- Sykia Location within Greece
- Coordinates: 39°49.8′N 22°3.2′E﻿ / ﻿39.8300°N 22.0533°E
- Country: Greece
- Administrative region: Thessaly
- Regional unit: Larissa
- Municipality: Elassona
- Municipal unit: Potamia

Area
- • Community: 36.806 km^{2} (14.211 sq mi)
- Elevation: 199 m (653 ft)

Population (2021)
- • Community: 497
- • Density: 13.5/km^{2} (35.0/sq mi)
- Time zone: UTC+2 (EET)
- • Summer (DST): UTC+3 (EEST)
- Postal code: 402 00
- Area code: +30-2493
- Vehicle registration: PI

= Sykia, Larissa =

Sykia (Συκιά, /el/) is a village and a community of the Elassona municipality. Before the 2011 local government reform it was a part of the municipality of Potamia, of which it was a municipal district.
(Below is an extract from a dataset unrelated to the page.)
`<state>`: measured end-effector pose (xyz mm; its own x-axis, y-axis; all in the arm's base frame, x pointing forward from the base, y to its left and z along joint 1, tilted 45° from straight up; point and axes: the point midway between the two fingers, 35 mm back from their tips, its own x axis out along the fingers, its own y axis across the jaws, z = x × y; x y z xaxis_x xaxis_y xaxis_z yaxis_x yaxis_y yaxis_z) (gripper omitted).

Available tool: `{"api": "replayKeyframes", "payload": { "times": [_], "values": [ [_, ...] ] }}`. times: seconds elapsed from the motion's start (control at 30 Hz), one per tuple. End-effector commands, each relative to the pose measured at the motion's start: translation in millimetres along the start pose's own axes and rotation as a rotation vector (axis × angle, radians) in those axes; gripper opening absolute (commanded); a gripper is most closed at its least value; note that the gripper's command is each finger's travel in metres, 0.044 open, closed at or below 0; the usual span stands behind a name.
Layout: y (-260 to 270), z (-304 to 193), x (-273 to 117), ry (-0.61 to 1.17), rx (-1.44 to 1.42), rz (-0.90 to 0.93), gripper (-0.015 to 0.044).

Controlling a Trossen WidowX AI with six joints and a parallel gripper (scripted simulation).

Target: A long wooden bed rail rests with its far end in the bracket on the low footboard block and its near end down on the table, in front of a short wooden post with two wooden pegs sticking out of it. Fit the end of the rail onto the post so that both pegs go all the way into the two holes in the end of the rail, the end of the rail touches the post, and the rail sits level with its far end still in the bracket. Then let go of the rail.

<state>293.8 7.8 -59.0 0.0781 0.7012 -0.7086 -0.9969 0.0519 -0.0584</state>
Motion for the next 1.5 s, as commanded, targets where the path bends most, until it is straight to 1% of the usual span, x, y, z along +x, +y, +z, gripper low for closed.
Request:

The community of Sykia covers an area of 36.806 km^{2}.

==Administrative division==
The community of Sykia consists of two settlements:
- Kalyvia Analipseos and
- Sykia.

==Economy==
The population of Sykia is occupied in animal husbandry and agriculture (tobacco, viticulture and olivess).